## WHAT IS REQUIRED
Set every line of the data down again exactly, and keep the pictures out.

*** Opening SUPPLIED INFORMATION ***

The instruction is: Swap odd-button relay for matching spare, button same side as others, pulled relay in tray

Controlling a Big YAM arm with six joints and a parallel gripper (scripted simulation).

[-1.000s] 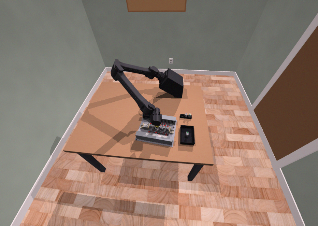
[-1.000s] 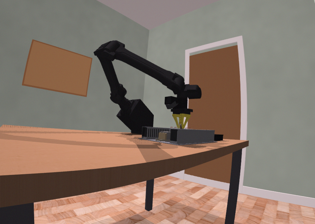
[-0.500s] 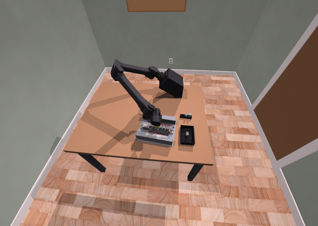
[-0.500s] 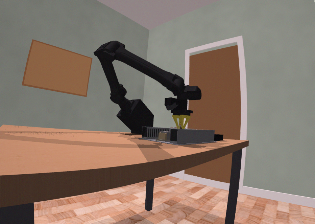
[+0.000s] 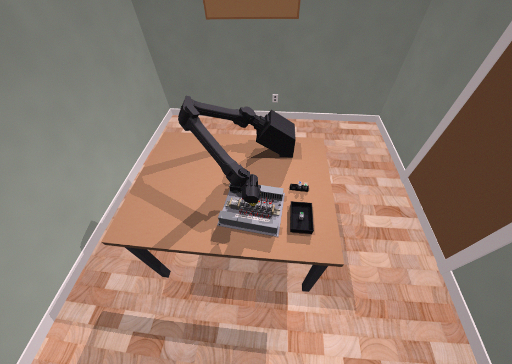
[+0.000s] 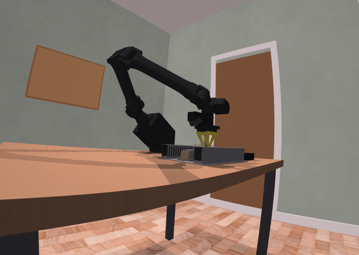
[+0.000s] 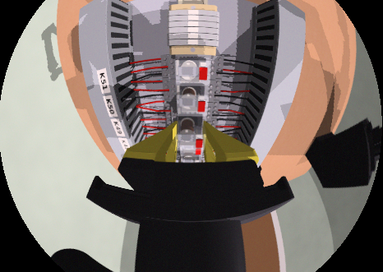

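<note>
Right now my hand is 1 cm to the left of the grey relay panel and 6 cm above it. Also, from my hand: black tray (6 cm ahead, 25 cm to the left, 5 cm below).
</note>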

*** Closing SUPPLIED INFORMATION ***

## ANSWER BOX
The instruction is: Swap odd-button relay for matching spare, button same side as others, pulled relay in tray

Controlling a Big YAM arm with six joints and a parallel gripper (scripted simulation).

[-1.000s] 
[-1.000s] 
[-0.500s] 
[-0.500s] 
[+0.000s] 
[+0.000s] 
[+0.000s] 

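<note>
Right now my hand is 1 cm to the left of the grey relay panel and 6 cm above it. Also, from my hand: black tray (6 cm ahead, 25 cm to the left, 5 cm below).
</note>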

That concludes the exercise.